→ **What you should do**: Nothing in the records below should be altered when they are retyped.
━━ Exercise data
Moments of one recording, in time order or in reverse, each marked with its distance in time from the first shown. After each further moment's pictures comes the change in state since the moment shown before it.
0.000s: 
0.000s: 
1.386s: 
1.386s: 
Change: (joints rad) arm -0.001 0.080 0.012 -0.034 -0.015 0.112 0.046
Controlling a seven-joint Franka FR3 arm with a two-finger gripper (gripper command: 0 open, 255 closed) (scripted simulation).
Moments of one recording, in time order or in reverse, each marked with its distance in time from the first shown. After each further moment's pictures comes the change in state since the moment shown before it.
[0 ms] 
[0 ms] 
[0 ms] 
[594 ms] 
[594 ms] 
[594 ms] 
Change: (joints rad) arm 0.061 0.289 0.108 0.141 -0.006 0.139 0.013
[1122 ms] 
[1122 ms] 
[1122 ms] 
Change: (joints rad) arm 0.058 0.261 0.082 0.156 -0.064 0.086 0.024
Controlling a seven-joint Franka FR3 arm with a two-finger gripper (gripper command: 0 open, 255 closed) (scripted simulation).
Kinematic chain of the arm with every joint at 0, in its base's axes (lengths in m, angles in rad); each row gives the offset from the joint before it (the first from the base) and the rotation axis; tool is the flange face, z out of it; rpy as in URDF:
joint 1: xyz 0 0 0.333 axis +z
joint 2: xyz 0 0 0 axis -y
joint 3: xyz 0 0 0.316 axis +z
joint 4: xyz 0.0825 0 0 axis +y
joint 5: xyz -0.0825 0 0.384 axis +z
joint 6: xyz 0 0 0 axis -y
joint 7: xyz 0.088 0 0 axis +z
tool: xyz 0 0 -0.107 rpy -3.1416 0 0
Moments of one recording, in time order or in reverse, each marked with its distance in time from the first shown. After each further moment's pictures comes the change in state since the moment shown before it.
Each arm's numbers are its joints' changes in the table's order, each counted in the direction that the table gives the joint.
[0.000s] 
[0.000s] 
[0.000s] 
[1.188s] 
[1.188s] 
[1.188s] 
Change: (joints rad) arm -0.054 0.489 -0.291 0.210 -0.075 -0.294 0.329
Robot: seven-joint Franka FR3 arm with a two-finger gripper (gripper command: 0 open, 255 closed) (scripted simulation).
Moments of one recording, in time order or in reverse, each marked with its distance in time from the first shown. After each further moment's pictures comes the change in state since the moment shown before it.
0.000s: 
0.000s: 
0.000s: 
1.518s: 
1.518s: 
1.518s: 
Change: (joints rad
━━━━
→ **Worked solution**:
Moments of one recording, in time order or in reverse, each marked with its distance in time from the first shown. After each further moment's pictures comes the change in state since the moment shown before it.
0.000s: 
0.000s: 
1.386s: 
1.386s: 
Change: (joints rad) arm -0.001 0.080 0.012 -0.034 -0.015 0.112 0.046
Controlling a seven-joint Franka FR3 arm with a two-finger gripper (gripper command: 0 open, 255 closed) (scripted simulation).
Moments of one recording, in time order or in reverse, each marked with its distance in time from the first shown. After each further moment's pictures comes the change in state since the moment shown before it.
[0 ms] 
[0 ms] 
[0 ms] 
[594 ms] 
[594 ms] 
[594 ms] 
Change: (joints rad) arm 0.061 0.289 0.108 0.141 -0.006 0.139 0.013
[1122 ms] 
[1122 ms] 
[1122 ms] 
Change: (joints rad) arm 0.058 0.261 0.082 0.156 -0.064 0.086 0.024
Controlling a seven-joint Franka FR3 arm with a two-finger gripper (gripper command: 0 open, 255 closed) (scripted simulation).
Kinematic chain of the arm with every joint at 0, in its base's axes (lengths in m, angles in rad); each row gives the offset from the joint before it (the first from the base) and the rotation axis; tool is the flange face, z out of it; rpy as in URDF:
joint 1: xyz 0 0 0.333 axis +z
joint 2: xyz 0 0 0 axis -y
joint 3: xyz 0 0 0.316 axis +z
joint 4: xyz 0.0825 0 0 axis +y
joint 5: xyz -0.0825 0 0.384 axis +z
joint 6: xyz 0 0 0 axis -y
joint 7: xyz 0.088 0 0 axis +z
tool: xyz 0 0 -0.107 rpy -3.1416 0 0
Moments of one recording, in time order or in reverse, each marked with its distance in time from the first shown. After each further moment's pictures comes the change in state since the moment shown before it.
Each arm's numbers are its joints' changes in the table's order, each counted in the direction that the table gives the joint.
[0.000s] 
[0.000s] 
[0.000s] 
[1.188s] 
[1.188s] 
[1.188s] 
Change: (joints rad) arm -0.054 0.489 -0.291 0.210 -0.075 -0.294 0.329
Robot: seven-joint Franka FR3 arm with a two-finger gripper (gripper command: 0 open, 255 closed) (scripted simulation).
Moments of one recording, in time order or in reverse, each marked with its distance in time from the first shown. After each further moment's pictures comes the change in state since the moment shown before it.
0.000s: 
0.000s: 
0.000s: 
1.518s: 
1.518s: 
1.518s: 
Change: (joints rad

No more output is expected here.